Как ни странно, но лидером и вдохновителем движения оказался человек, который не был ни ветераном войны, ни наркоманом, вставшим на путь истинный. Двадцатитрехлетний бывший студент и спортсмен-альпинист Стюарт Райе по прозвищу Спои за четыре года до того сорвался во время восхождения по отвесному склону горы. Нижняя часть его тела была полностью парализована, и передвигаться он теперь мог только в инвалидной коляске.
Обездоленных инстинктивно тянет друг к другу, и Райе легко сошелся с группой инвалидов-ветеранов, которые, как и он, от души жалели молодых парней и ненавидели зелье.
Райе напутствовал новичков, присоединявшихся к отряду, который поначалу состоял из троих ветеранов Вьетнама, но быстро разрастался, такими словам: “Молодежь, совсем еще юнцы, начинающие жить, становятся жертвами этих отбросов, которым место в тюрьме. И мы поможем их туда отправить”.

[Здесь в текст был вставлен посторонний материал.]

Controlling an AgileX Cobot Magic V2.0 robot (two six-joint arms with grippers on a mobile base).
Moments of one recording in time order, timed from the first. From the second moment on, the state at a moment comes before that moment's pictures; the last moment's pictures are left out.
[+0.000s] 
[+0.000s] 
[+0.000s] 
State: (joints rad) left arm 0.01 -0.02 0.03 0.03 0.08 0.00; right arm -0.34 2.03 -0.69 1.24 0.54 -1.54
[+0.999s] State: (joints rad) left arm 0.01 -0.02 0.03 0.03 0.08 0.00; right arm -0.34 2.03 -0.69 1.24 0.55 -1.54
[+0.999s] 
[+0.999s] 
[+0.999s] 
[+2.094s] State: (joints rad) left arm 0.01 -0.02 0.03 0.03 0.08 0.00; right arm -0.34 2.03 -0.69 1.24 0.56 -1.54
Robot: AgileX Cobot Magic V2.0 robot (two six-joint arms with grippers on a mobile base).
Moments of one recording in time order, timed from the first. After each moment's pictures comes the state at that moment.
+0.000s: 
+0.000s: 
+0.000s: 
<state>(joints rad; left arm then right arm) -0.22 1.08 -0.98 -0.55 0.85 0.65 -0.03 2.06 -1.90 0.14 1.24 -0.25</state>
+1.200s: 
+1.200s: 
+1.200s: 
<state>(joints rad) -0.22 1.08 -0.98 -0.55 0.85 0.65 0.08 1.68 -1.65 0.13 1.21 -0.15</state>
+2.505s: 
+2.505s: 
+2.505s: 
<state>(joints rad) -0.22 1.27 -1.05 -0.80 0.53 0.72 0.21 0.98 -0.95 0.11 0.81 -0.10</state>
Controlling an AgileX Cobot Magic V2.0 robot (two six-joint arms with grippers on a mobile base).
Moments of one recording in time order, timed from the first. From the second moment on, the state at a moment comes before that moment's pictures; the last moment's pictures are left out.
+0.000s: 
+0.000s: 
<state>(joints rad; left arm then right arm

“Модус операнда” отряда состоял в том, чтобы негласно собирать информацию: кто торгует наркотиками, где, кому, как регулярно продает и когда ожидает поступления новой партии товара; затем анонимными телефонными звонками сообщать обо всем тактическому подразделению по борьбе с наркотиками полиции Майами.
Райе так описывал это одному из своих близких друзей:
“Мы вертимся в своих колясках как раз там, где идет наркоторговля, и на нас никто не обращает внимания. Нас принимают за жалких попрошаек с Берд-роуд. Они считают, что если у нас отнялись ноги или руки, то и с головами у нас не все в порядке. И так думает мразь, которая сама задурманила наркотой те немногие извилины, что у нее когда-то были”.
В полиции к первым анонимным звонкам в подразделении по борьбе с наркотиками отнеслись скептически. Райе всегда звонил сам, пользуясь мобильным телефоном, чтобы его “не запеленговали”. Сразу по получении информации дежурный офицер по инструкции обязан был попросить звонившего назвать свое имя. Райе представлялся как Спои и быстро давал отбой. Понадобилось совсем немного времени, чтобы полицейские убедились, насколько точные и полезные наводки дает аноним, и теперь каждый звонок, начинавшийся словами “Добрый день! Это Спои”, встречали радушным “Привет, старина! Что у тебя для нас сегодня?” Его и не пытались искать. Зачем портить самим себе обедню?